Recent updates to adrenocortical tumor classifications, published after the patient's diagnosis, have shown that ACCs with a lower Ki-67 index ≤20%, as observed in our patient with a Ki-67 index of 5%, are considered low-grade malignancies with a better prognosis. ²¹ Unfortunately, due to the rarity of these occurrences, there is limited data and experience with unusual presentations.
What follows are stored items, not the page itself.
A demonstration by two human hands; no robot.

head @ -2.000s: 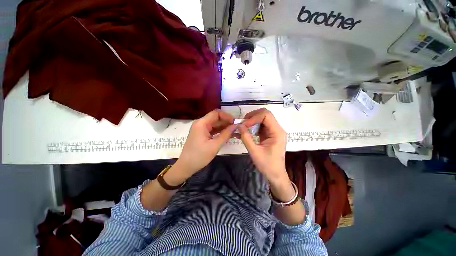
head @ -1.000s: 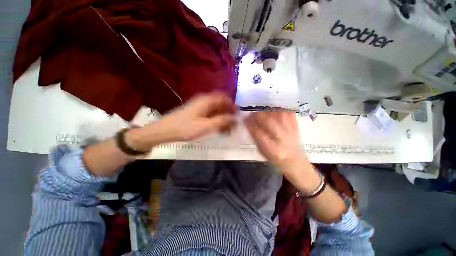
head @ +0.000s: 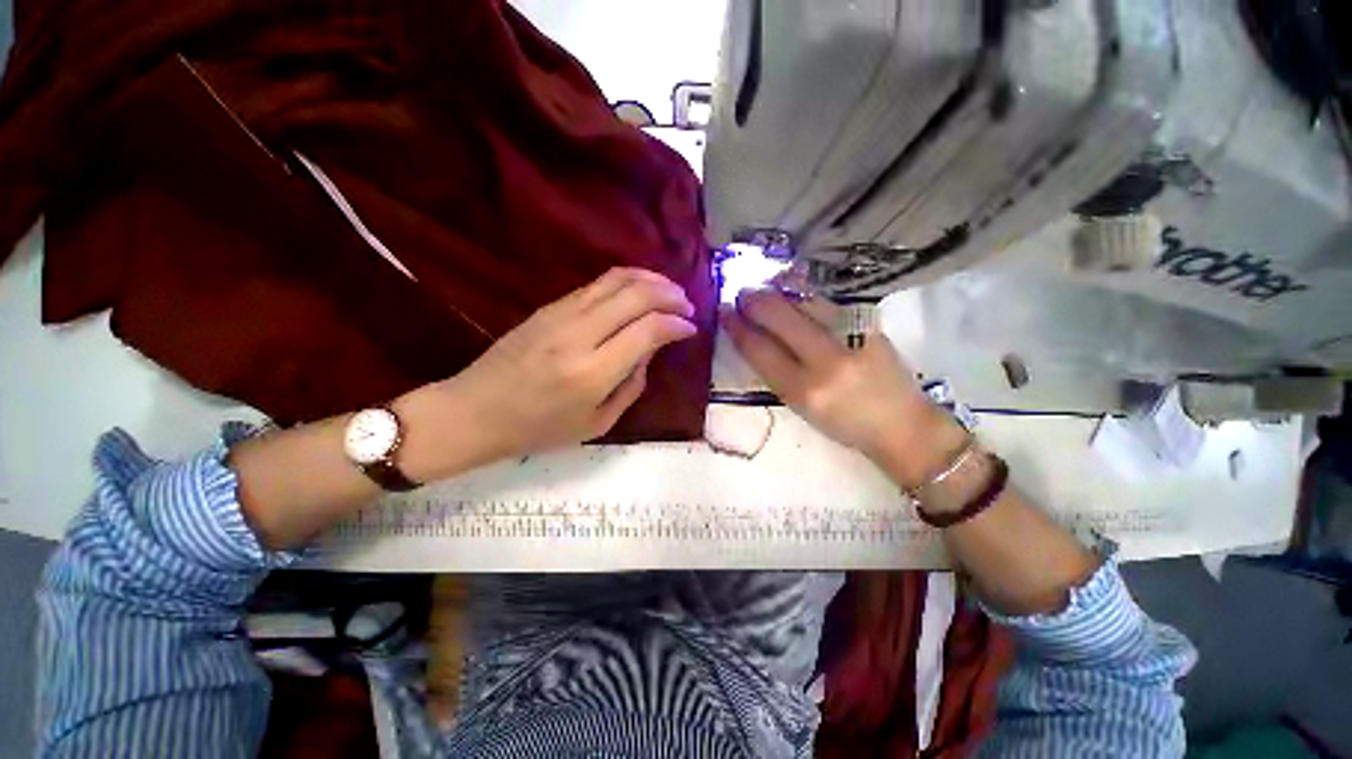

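Note:
The dark red garment piece [head: 489,193] lies over the left of the table, its right edge at the lit needle area [head: 749,270]. A thin white strip [head: 353,215] shows on it. My left hand [head: 601,349] lies on the cloth near that edge, fingers bent and pointing right; whether it pinches the cloth cannot be told. My right hand [head: 808,371] is just right of the edge, fingertips at the lit area close to the presser foot. Glare and the fingers hide what is at the fingertips; no label can be made out.
The brother sewing machine head [head: 949,134] hangs over the right side. White label pieces [head: 1164,430] and a small dark bit [head: 1014,369] lie right of my right hand. A ruler scale [head: 623,522] runs along the front edge. More red cloth [head: 875,653] is below the table.
My hands have moved from in front of the table edge up to the needle area, my left hand onto the cloth. The white piece earlier between my fingers no longer shows. The view has shifted closer.

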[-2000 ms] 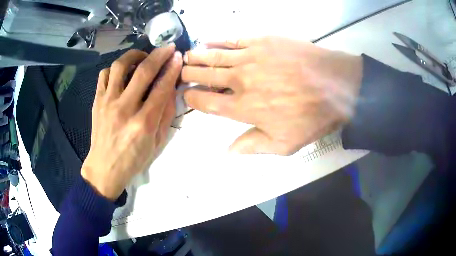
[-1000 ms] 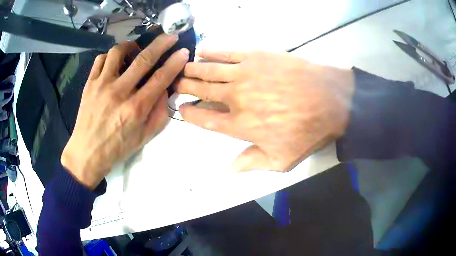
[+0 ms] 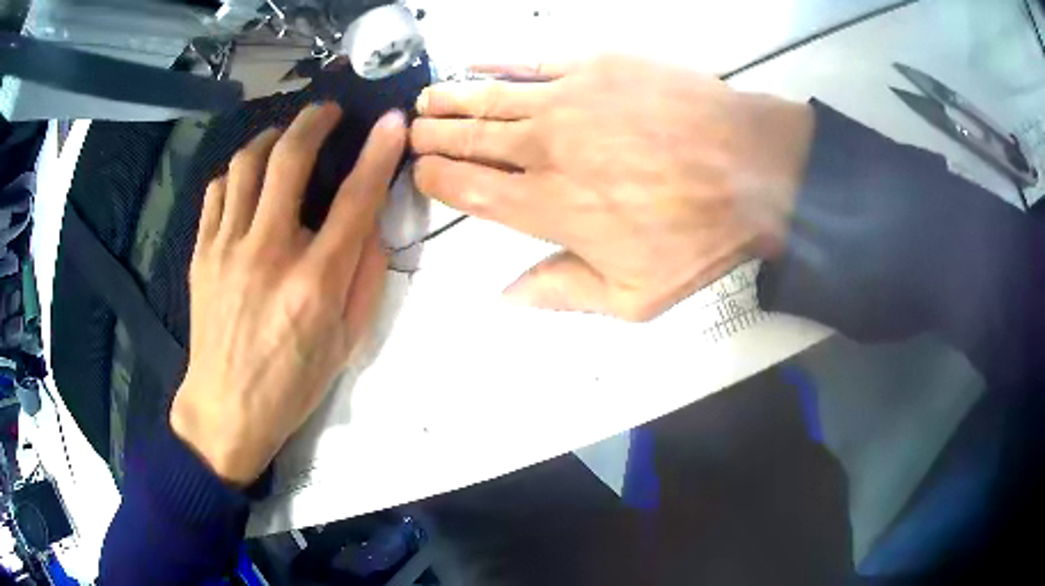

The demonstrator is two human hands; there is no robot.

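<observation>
A black mesh panel lies on the white table at the left, with a camouflage band and a smooth black strap across it. My left hand lies flat on the panel's right part, fingers spread, pressing it down. My right hand has its fingertips at the panel's right edge below a round white knob; whether they pinch the edge is hidden. The needle is not clearly visible.
The sewing machine's pale body and metal parts fill the upper left. Thread snips lie at right on the table. A printed ruler scale is near the table's front edge. A dark thread runs beside my right fingers.
My left hand's fingers have spread apart and it has shifted slightly right and down. My right hand has moved slightly up. The panel has turned a little, showing more mesh and camouflage band.
</observation>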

Table 1 provides a review of reported patients of adrenocortical carcinoma arising from ectopic adrenal remnants, based on the published literature.

The primary treatment of adrenocortical cancers is surgery, ²⁹ while mitotane can be used as medical therapy alone or in combination with chemotherapeutic drugs. ³⁰ Although our patient involved a nonmetastatic, hormonally inactive, histologically low-grade ACC, adjuvant mitotane therapy was administered following multidisciplinary evaluation. This decision was made considering both the rarity of ectopic ACC and the limitations of existing prognostic tools.

Conclusion

This report describes an ectopic presentation of adrenocortical cancer in a 57-year-old female patient. The cancer was localized in the pancreas and was treated with surgical resection. Adrenocortical cancers should also be considered in nonadrenal tumors.